Methods: Complications, survival (overall and separated by recursive partitioning analysis (RPA) classes), local and distant disease control were evaluated retrospectively in 90 patients. Prognostic factors were identified by forming subgroups of patients: age, KPS, status of extracranial disease, interval between initial diagnosis, absence/presence of prior whole brain radiation therapy (WBRT), localization, morphology and tumor volume.

Results: Median survival was 8.5 months for all and 18.1 months for RPA class 1 patienst, respectively. There was no treatment-related mortality and morbidity was transient and low (3.3%). After a period of one year, local recurrence was found in 3.6% and new distant cerebral disease in 46.4%. KPS≥70 (p<0.002), stable systemic disease (p<0.02), RPA class 1 (p<0.02) and a prolonged (<12months) interval between initial diagnosis and SBT improved survival significantly. There was no significant influence of previous WBRT on survival or cerebral disease recurrence.
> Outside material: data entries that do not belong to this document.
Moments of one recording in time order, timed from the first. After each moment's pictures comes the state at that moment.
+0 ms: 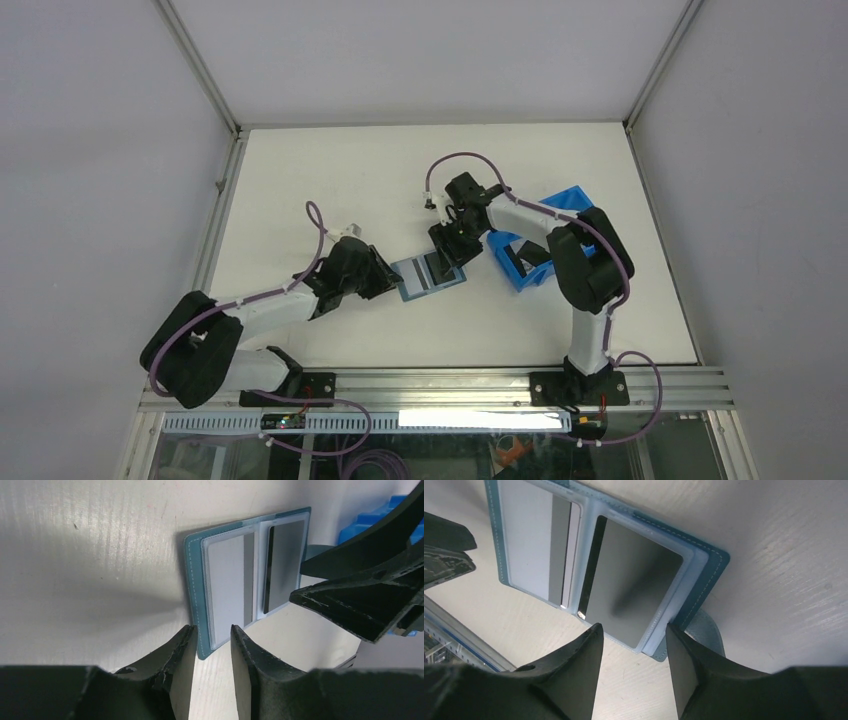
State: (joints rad) left arm -0.63 1.26 0.46 0.08 0.02 -1.06; right arm 0.62 1.91 1.32 -0.69 -0.37 0.00
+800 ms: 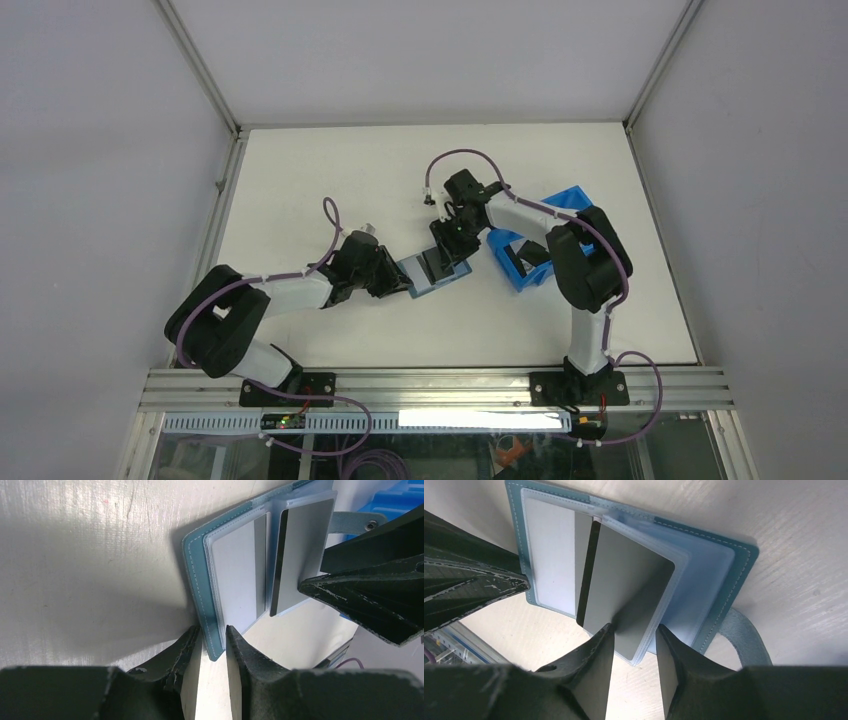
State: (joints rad) left arm -0.63 1.47 0.53 0.15 0.15 -1.07; right arm 0.62 1.93 1.35 -0.69 -0.37 0.04
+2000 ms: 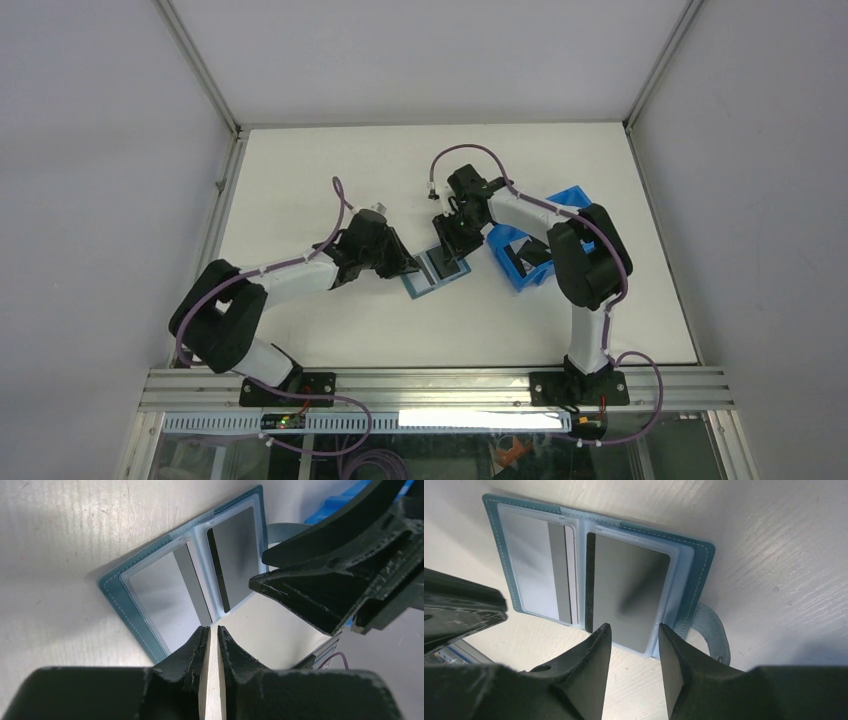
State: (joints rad) left arm -0.63 1.46 0.70 0.01 0.17 -1.02; right arm 0.59 1.94 1.38 -0.71 -0.33 0.04
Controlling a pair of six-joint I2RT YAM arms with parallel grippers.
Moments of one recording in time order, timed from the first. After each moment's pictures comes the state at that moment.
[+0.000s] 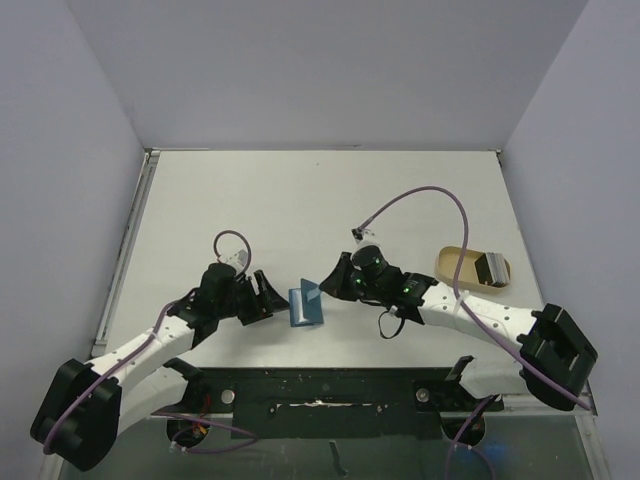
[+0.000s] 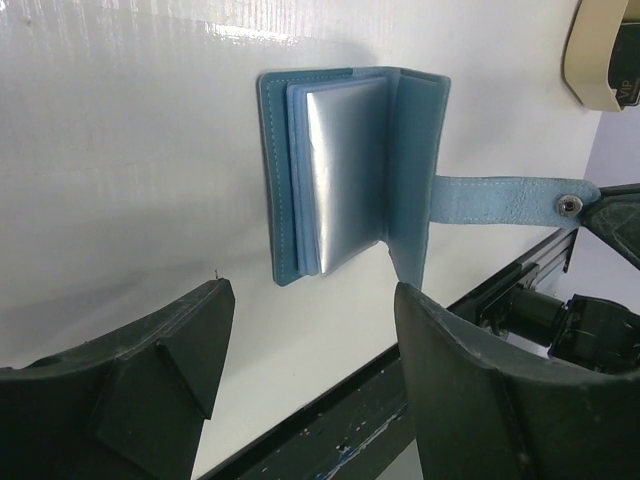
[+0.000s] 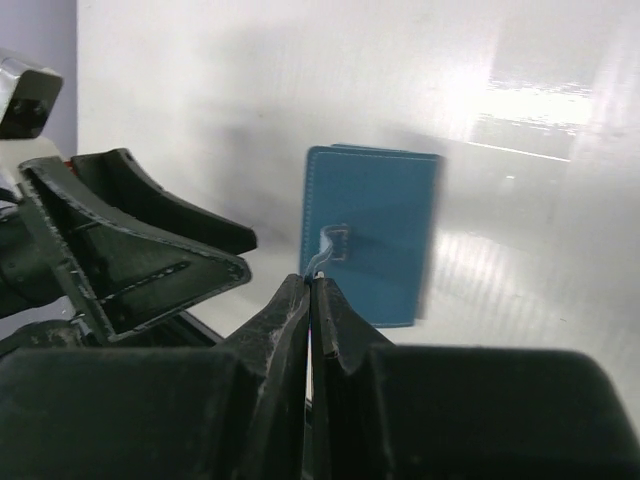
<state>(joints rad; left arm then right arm) -0.49 1.00 0.34 -0.06 0.32 -0.90 0.88 1.31 0.75 -0.06 0.01 0.91</state>
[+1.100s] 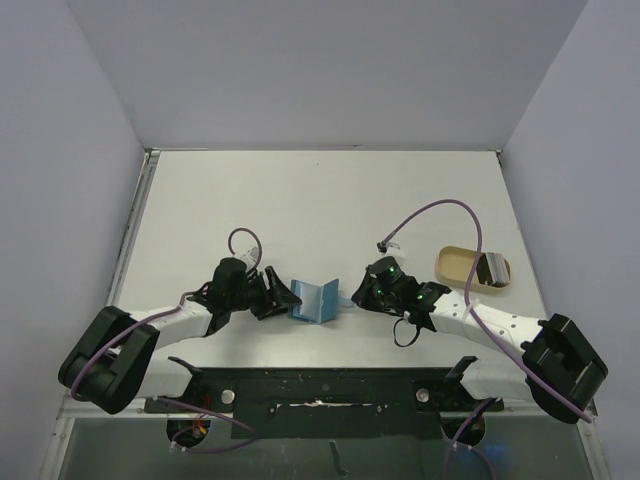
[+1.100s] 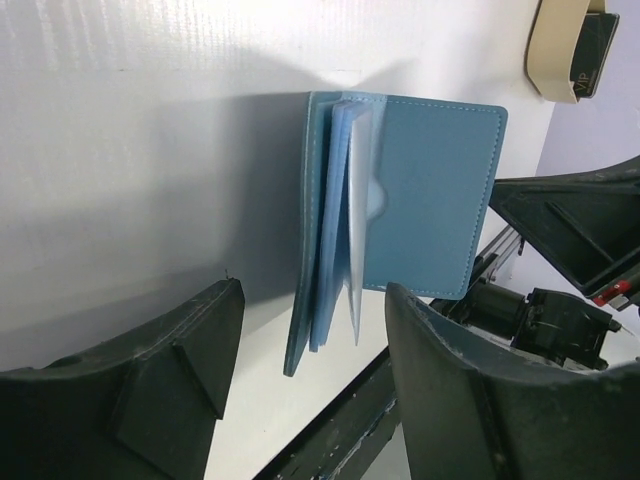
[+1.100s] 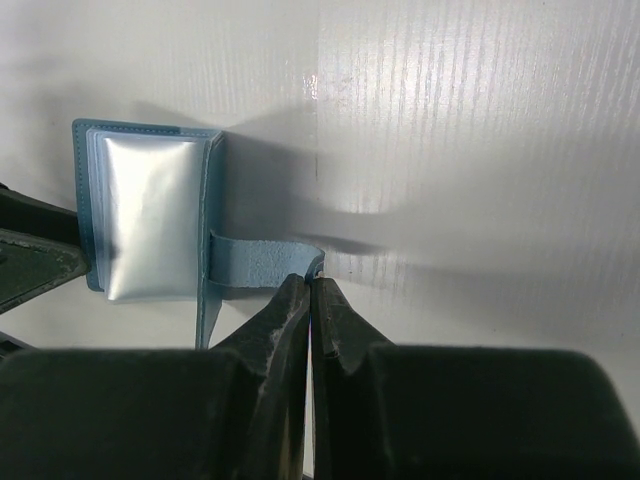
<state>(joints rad) -0.49 1.30 0.33 0.30 0.44 -0.98 0.77 1.21 0.58 -0.18 0.11 0.85</state>
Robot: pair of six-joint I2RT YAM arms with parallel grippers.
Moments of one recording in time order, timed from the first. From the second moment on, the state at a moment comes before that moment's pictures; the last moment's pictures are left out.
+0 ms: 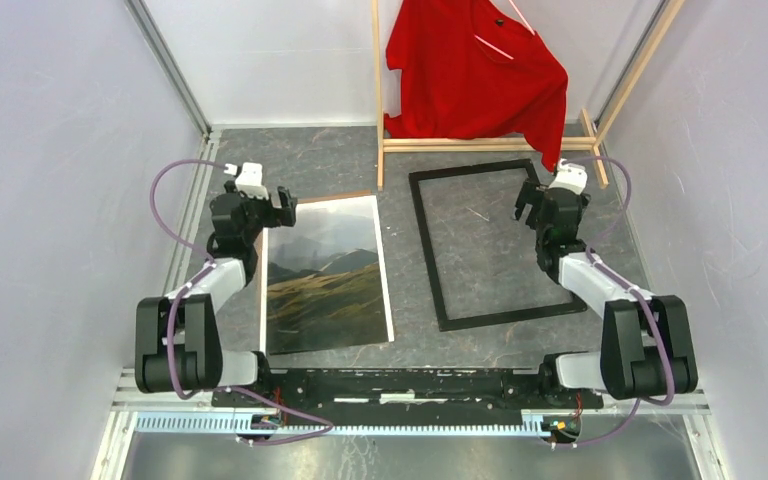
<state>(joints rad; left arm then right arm) 0.07 1.36 0.55 0.59 0.26 0.04 0.09 1.34 0.61 0.35 0.37 0.18</state>
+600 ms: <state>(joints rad) 0.07 1.30 0.87 -0.19 0.29 0.07 0.65 1.39 0.65 -0.03 0.37 0.19</state>
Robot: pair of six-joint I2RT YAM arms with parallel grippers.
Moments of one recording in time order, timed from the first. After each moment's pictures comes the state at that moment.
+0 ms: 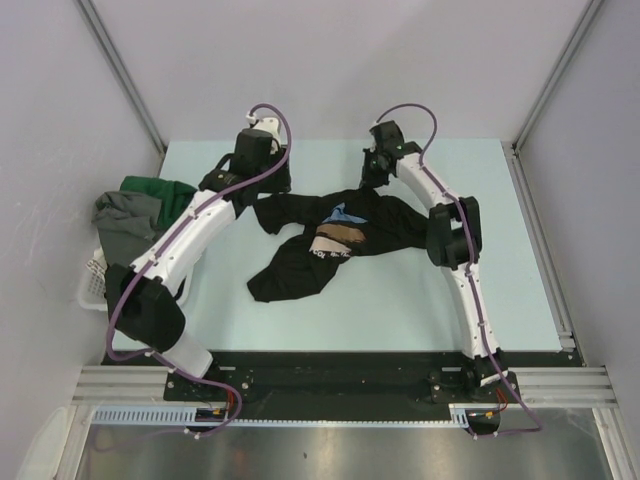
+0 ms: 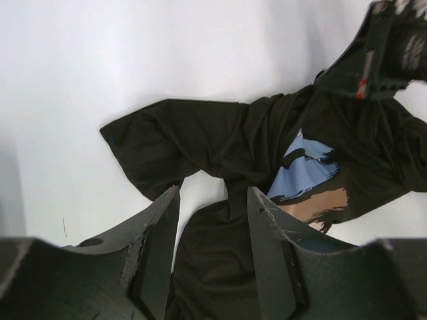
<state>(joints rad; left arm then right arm) -0.43 1.58 1.50 -0.50 -0.16 -0.25 0.35 2.53 2.32 -0.71 -0.17 0.41</state>
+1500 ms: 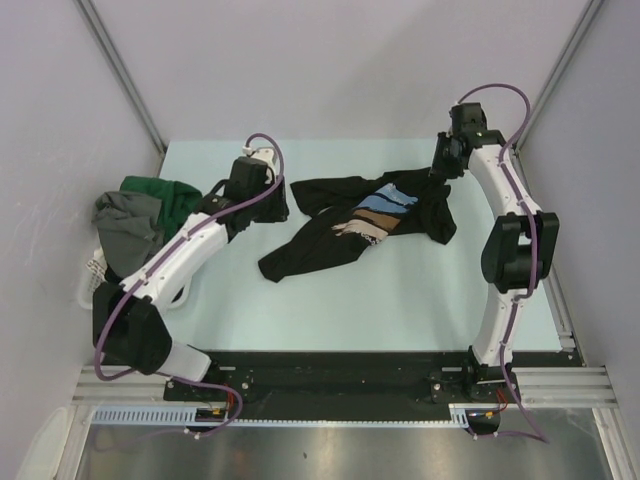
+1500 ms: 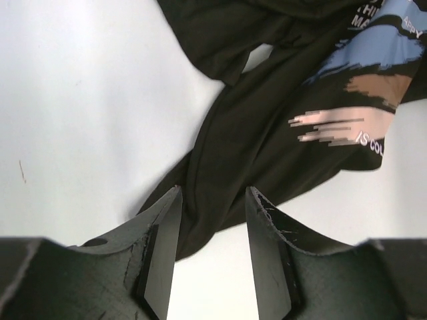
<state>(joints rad) -0.43 1.48 1.27 -0.51 -0.07 -0.32 0.06 2.06 1.96 -0.77 -0.04 0.30</state>
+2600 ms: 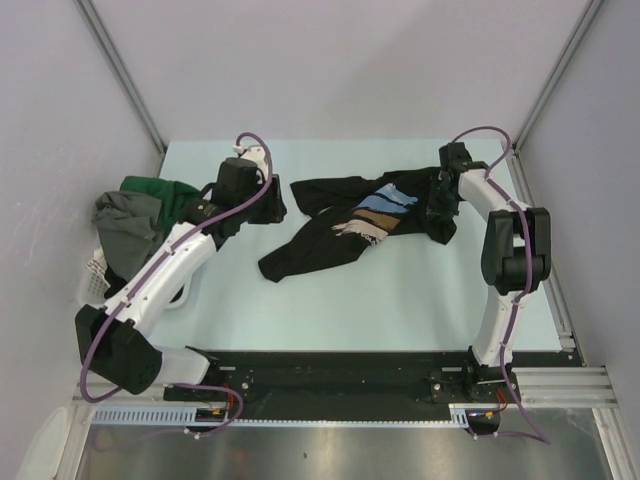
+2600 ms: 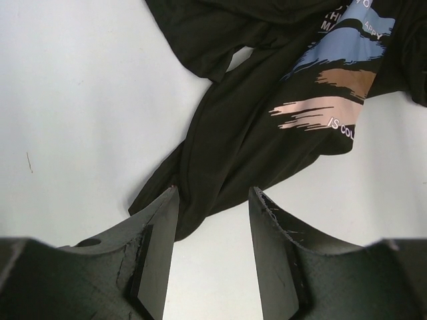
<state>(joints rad) -0.43 1.34 1.25 -0.56 -0.05 -0.32 0.09 2.00 1.57 -0.71 0.02 0.30</state>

Conclusions: SBT represents a safe, minimal invasive local treatment option which is equally effective regarding survival and cerebral disease control in comparison to SRS and microsurgery. It allows histological (re)-evaluation and treatment within one stereotactic operation. Since it is less restricted by tumor localization or size, it is an important step forward in the local treatment options and based on its favorable biological irradiation effect, SBT does not narrow additional irradiation treatment in case of disease recurrence.